Ils ont dû tout d'abord simplement suivre des traces. Celles des animaux qui eux-mêmes en suivaient, qui dessinent si rapidement de petits sentiers au sol, contournent les buissons, enjambent les ruisseaux, et dont on sait qu'ils mèneront, nécessairement, quelque part.
Des chevreuils, des cerfs, de biches, puis de renards eux-mêmes les suivant et des loups, des mammifères qui vont et viennent sans cesse et qui leur ont ouvert des voies.
Ils n'avançaient pas dans un monde illisible, opaque et fermé mais dans un monde où vivre avait déjà balisé les sols, donné des directions, des flèches de feuilles ou d'herbes écrasées à utiliser comme rassurance et comme certitude.

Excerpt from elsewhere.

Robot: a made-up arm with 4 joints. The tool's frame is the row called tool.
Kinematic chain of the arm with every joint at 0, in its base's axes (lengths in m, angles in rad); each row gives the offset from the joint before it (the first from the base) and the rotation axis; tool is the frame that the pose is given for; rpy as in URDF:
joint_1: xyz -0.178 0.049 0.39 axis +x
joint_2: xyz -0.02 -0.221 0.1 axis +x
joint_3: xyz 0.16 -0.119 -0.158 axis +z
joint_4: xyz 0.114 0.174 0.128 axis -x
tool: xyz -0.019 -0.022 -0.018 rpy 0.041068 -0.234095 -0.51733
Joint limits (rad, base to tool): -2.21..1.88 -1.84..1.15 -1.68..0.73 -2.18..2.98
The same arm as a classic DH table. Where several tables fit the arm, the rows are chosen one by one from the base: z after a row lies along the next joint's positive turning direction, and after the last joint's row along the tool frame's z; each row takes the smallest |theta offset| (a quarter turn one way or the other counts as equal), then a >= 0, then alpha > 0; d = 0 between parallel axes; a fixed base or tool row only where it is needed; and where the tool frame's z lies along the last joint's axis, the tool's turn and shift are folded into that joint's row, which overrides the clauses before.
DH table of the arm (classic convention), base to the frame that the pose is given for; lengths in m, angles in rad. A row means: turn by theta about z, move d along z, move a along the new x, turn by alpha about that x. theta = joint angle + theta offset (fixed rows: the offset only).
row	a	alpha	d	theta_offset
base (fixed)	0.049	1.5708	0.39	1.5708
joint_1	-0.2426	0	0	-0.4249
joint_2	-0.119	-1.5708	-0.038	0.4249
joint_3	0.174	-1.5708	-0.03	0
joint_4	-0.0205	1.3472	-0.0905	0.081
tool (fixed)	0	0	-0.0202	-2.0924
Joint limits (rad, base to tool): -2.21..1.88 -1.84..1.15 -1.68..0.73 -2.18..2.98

Ils ont en même temps qu'ils apprenaient à avancer sans crainte, été tributaires des savoirs instinctuels d'espèces qui leur ont offert, avec leur premières expériences des voies possibles.
Les suivre d'abord, les poursuivre ensuite, mais en partageant les mêmes codes silencieux de cartographie des lieux.
Et, quand ils ont poussé de plus en plus loin leur avancée, et peut-être l'ont-ils poussée dès les premiers soubresauts de conscience, ils ont, encore, suivi ce qui était déjà dessiné de la connaissance des horizons à atteindre en penchant le nez au sol et en lisant les traces laissées par les passages, les territoires se suivant, les frénétiques allers et venues de la faune.
Par delà les collines, les marais, là-bas, au loin s'étalait à perte de vue la terre inconnue.
Désirable, désirable et effrayante. désirable parce qu'effrayante.
Et y accèder en se laissant guider par ces fils qui y tissaient leurs motifs permettait d'avancer devancé par des explorateurs qui s'y entendaient, qui savaient ce qu'il en était des distances et des signes qu'elles donnaient.
Ces marques, c'était la borne, la limite donnée par cette terre elle-même à son propre infini.
En toute confiance, donc, ils avançaient.